Rhamdia zongolicensis
- Conservation status: Vulnerable (IUCN 3.1)

Scientific classification
- Kingdom: Animalia
- Phylum: Chordata
- Class: Actinopterygii
- Order: Siluriformes
- Family: Heptapteridae
- Genus: Rhamdia
- Species: R. zongolicensis
- Binomial name: Rhamdia zongolicensis Wilkens, 1993

= Rhamdia zongolicensis =

- Authority: Wilkens, 1993
- Conservation status: VU

Species of fish

Rhamdia zongolicensis (common name: Zongolica catfish) is a species of three-barbeled catfish endemic to Mexico. Its specific name refers to Zongolica, the area in Veracruz state where it occurs. It is a cave fish similar to Rhamdia laticauda and Rhamdia reddelli, and at times considered a junior synonym of the former.

==Habitat==
Rhamdia zongolicensis is only known to occur in a single cave, Cueva del Túnel (Cueva del Ostoc), where it lives in stagnant pools.

==Description==
Rhamdia zongolicensis grows to at least about 15 cm standard length.

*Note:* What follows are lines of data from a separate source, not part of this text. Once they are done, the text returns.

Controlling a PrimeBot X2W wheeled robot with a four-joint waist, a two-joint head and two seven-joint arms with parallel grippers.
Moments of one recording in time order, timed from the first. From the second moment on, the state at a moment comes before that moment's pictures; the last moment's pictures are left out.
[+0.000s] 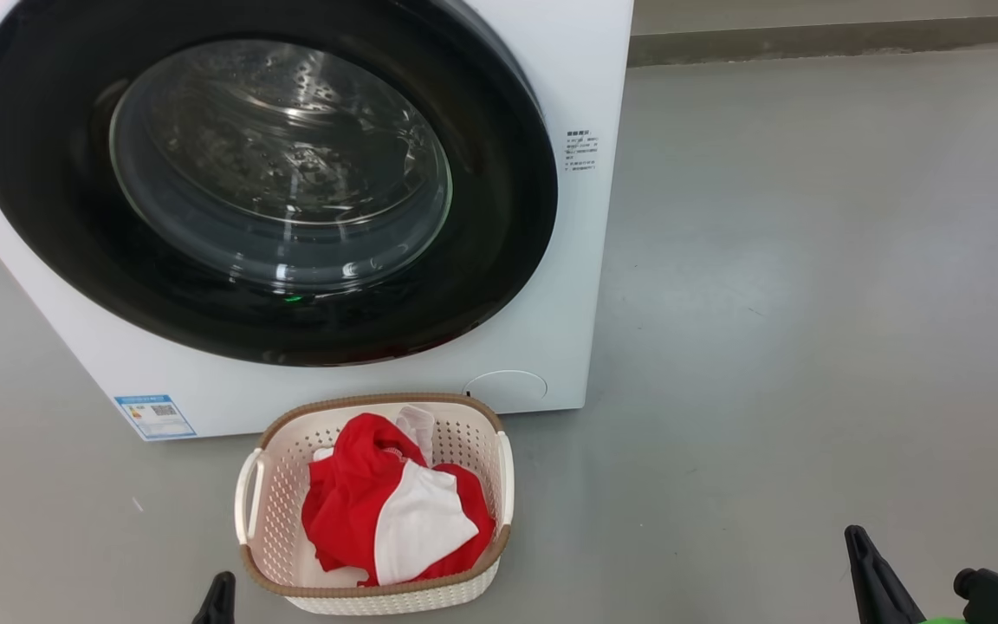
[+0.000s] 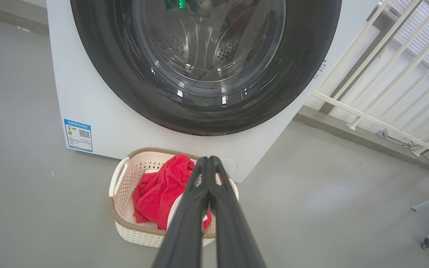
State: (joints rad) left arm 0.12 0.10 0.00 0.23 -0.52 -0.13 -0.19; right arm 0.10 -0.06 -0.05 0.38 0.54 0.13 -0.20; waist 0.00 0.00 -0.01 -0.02
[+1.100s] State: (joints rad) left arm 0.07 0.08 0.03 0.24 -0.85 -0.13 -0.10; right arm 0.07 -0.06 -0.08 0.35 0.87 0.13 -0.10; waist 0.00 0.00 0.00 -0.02
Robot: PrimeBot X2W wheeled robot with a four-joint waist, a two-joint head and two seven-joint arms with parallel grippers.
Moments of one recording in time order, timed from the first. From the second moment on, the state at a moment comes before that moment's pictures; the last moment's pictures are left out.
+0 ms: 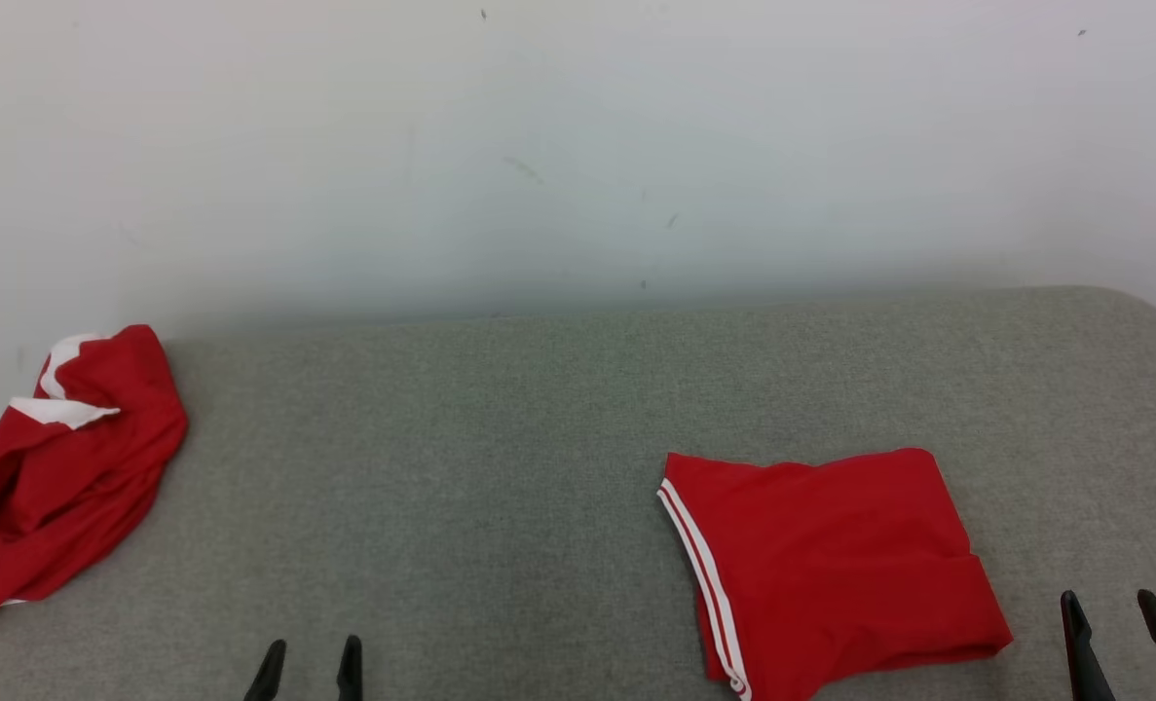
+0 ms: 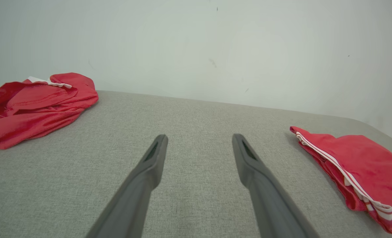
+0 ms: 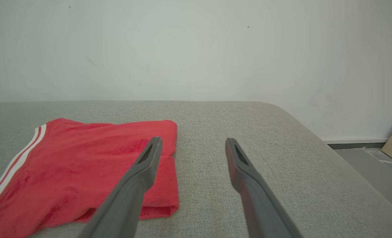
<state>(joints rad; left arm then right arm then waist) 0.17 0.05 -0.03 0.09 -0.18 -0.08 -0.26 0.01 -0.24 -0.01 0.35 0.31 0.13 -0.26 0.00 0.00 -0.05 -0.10</state>
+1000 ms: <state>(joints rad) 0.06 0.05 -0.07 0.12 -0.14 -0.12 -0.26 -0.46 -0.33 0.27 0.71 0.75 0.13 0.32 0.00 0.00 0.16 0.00</state>
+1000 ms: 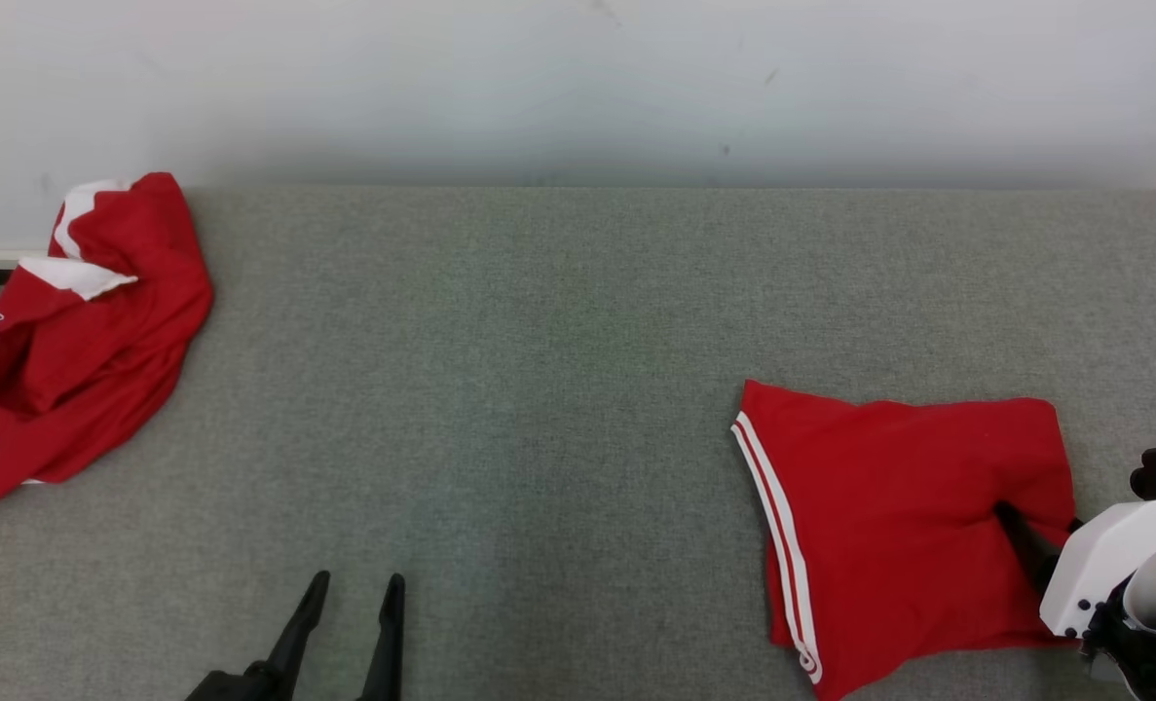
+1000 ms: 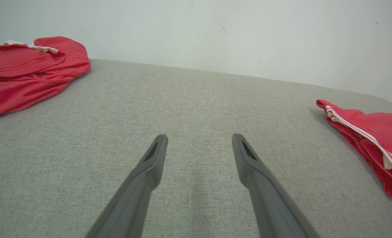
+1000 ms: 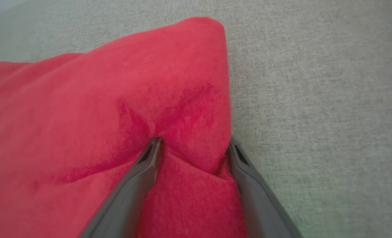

It is related to the surface-dwelling Rhamdia laticauda, considered to be its sister species. Because the surface species is nocturnal, and thereby adapted to darkness, the cave species shows only few new adaptations: elongated barbels and extreme ability to withstand starvation (at least seven months under experimental conditions). It also shows reduced pigmentation and smaller eyes.

Rhamdia zongolicensis is morphologically indistinguishable from Rhamdia reddelli. This is interpreted as resulting from convergent evolution.